▶ _BRIEF_:
Each entry needs to be given again, character for character.

▶ _LISTED RECORDS_:
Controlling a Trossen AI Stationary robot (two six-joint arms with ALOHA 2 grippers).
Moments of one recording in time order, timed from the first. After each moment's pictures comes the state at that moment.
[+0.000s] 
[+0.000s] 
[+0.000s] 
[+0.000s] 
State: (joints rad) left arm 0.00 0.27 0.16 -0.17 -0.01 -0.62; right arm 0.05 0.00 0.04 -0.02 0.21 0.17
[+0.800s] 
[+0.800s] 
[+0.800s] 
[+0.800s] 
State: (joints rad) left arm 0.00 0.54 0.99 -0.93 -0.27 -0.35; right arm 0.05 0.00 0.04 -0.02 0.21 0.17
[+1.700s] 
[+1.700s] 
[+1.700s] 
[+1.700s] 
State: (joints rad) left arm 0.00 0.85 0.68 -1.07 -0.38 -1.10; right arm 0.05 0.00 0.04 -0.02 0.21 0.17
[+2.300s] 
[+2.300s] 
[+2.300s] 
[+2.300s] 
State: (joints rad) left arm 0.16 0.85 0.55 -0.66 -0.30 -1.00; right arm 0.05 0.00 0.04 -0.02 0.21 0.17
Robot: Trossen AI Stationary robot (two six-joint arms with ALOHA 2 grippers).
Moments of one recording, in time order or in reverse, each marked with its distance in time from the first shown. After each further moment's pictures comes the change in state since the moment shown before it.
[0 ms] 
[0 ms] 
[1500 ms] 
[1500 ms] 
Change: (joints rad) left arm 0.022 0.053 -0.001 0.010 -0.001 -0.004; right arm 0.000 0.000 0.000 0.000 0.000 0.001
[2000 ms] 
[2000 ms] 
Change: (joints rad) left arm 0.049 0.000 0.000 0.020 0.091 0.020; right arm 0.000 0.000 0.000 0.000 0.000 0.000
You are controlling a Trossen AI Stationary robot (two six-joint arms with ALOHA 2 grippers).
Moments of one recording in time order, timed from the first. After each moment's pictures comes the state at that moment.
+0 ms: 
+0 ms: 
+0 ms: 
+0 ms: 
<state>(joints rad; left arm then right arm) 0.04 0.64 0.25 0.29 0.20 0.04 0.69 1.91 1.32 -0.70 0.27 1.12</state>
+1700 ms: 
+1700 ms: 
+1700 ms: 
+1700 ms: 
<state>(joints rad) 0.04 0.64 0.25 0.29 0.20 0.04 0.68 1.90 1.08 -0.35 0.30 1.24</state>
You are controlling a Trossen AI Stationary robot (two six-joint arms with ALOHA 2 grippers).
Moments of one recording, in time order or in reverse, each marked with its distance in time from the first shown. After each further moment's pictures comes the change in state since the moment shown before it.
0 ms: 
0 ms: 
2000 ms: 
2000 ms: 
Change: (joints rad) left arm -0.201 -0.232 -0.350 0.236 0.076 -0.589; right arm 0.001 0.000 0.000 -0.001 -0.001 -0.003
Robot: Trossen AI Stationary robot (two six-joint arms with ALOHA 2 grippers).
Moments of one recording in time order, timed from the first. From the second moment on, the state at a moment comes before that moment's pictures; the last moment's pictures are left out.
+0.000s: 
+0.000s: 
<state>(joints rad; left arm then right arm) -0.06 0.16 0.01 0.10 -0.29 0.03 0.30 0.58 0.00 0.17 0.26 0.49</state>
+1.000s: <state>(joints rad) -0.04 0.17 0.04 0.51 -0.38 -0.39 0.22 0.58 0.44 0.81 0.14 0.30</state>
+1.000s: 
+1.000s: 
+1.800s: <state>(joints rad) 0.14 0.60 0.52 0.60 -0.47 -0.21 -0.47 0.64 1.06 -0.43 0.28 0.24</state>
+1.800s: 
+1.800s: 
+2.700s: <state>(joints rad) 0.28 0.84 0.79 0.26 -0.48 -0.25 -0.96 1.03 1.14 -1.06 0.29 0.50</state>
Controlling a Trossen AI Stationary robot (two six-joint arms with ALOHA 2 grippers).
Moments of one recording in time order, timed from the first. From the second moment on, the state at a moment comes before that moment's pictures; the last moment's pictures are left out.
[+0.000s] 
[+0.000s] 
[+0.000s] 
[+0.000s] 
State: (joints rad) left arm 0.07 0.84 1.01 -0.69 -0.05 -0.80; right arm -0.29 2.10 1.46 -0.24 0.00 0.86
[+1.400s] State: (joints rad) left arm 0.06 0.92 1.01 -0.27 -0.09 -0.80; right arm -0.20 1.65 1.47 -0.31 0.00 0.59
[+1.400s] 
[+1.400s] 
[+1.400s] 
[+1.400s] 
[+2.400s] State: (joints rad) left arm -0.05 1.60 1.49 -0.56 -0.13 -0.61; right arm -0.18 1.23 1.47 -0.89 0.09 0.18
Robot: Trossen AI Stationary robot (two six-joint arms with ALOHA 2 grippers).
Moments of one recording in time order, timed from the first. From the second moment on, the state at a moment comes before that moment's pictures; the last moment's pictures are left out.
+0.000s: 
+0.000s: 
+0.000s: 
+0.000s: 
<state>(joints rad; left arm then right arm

▶ _REPLY_:
Controlling a Trossen AI Stationary robot (two six-joint arms with ALOHA 2 grippers).
Moments of one recording in time order, timed from the first. After each moment's pictures comes the state at that moment.
[+0.000s] 
[+0.000s] 
[+0.000s] 
[+0.000s] 
State: (joints rad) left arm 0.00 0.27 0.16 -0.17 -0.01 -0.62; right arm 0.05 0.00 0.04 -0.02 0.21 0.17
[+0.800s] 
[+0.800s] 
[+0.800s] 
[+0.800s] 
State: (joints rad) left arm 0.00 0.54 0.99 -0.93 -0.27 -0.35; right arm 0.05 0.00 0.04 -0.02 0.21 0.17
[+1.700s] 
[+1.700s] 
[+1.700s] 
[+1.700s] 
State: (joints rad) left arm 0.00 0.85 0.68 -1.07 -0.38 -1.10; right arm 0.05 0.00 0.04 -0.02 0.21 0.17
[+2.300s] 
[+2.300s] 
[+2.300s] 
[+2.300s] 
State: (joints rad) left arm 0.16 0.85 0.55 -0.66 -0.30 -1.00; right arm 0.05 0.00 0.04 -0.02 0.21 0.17
Robot: Trossen AI Stationary robot (two six-joint arms with ALOHA 2 grippers).
Moments of one recording, in time order or in reverse, each marked with its distance in time from the first shown. After each further moment's pictures comes the change in state since the moment shown before it.
[0 ms] 
[0 ms] 
[1500 ms] 
[1500 ms] 
Change: (joints rad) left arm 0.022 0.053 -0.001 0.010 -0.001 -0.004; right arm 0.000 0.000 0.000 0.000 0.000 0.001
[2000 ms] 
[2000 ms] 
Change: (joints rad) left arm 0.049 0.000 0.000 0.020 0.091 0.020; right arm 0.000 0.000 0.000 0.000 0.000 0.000
You are controlling a Trossen AI Stationary robot (two six-joint arms with ALOHA 2 grippers).
Moments of one recording in time order, timed from the first. After each moment's pictures comes the state at that moment.
+0 ms: 
+0 ms: 
+0 ms: 
+0 ms: 
<state>(joints rad; left arm then right arm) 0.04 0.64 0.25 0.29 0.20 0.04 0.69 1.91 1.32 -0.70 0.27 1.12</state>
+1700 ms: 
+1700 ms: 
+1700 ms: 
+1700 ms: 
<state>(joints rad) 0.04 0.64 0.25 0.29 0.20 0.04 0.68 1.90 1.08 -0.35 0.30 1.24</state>
You are controlling a Trossen AI Stationary robot (two six-joint arms with ALOHA 2 grippers).
Moments of one recording, in time order or in reverse, each marked with its distance in time from the first shown. After each further moment's pictures comes the change in state since the moment shown before it.
0 ms: 
0 ms: 
2000 ms: 
2000 ms: 
Change: (joints rad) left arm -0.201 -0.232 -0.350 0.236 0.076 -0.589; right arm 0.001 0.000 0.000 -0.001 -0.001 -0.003
Robot: Trossen AI Stationary robot (two six-joint arms with ALOHA 2 grippers).
Moments of one recording in time order, timed from the first. From the second moment on, the state at a moment comes before that moment's pictures; the last moment's pictures are left out.
+0.000s: 
+0.000s: 
<state>(joints rad; left arm then right arm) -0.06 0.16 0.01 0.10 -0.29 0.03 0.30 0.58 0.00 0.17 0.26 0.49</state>
+1.000s: <state>(joints rad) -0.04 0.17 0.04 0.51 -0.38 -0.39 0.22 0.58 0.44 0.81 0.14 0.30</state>
+1.000s: 
+1.000s: 
+1.800s: <state>(joints rad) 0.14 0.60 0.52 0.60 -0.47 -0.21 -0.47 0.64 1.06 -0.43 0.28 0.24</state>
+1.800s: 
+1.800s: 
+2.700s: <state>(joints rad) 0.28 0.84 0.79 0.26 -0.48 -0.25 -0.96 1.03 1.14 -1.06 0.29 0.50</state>
Controlling a Trossen AI Stationary robot (two six-joint arms with ALOHA 2 grippers).
Moments of one recording in time order, timed from the first. From the second moment on, the state at a moment comes before that moment's pictures; the last moment's pictures are left out.
[+0.000s] 
[+0.000s] 
[+0.000s] 
[+0.000s] 
State: (joints rad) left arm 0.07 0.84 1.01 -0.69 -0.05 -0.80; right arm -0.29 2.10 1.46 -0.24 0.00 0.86
[+1.400s] State: (joints rad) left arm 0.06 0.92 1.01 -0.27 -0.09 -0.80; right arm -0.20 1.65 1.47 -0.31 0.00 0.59
[+1.400s] 
[+1.400s] 
[+1.400s] 
[+1.400s] 
[+2.400s] State: (joints rad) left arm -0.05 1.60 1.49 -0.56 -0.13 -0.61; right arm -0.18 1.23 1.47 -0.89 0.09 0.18
Robot: Trossen AI Stationary robot (two six-joint arms with ALOHA 2 grippers).
Moments of one recording in time order, timed from the first. From the second moment on, the state at a moment comes before that moment's pictures; the last moment's pictures are left out.
+0.000s: 
+0.000s: 
+0.000s: 
+0.000s: 
<state>(joints rad; left arm then right arm

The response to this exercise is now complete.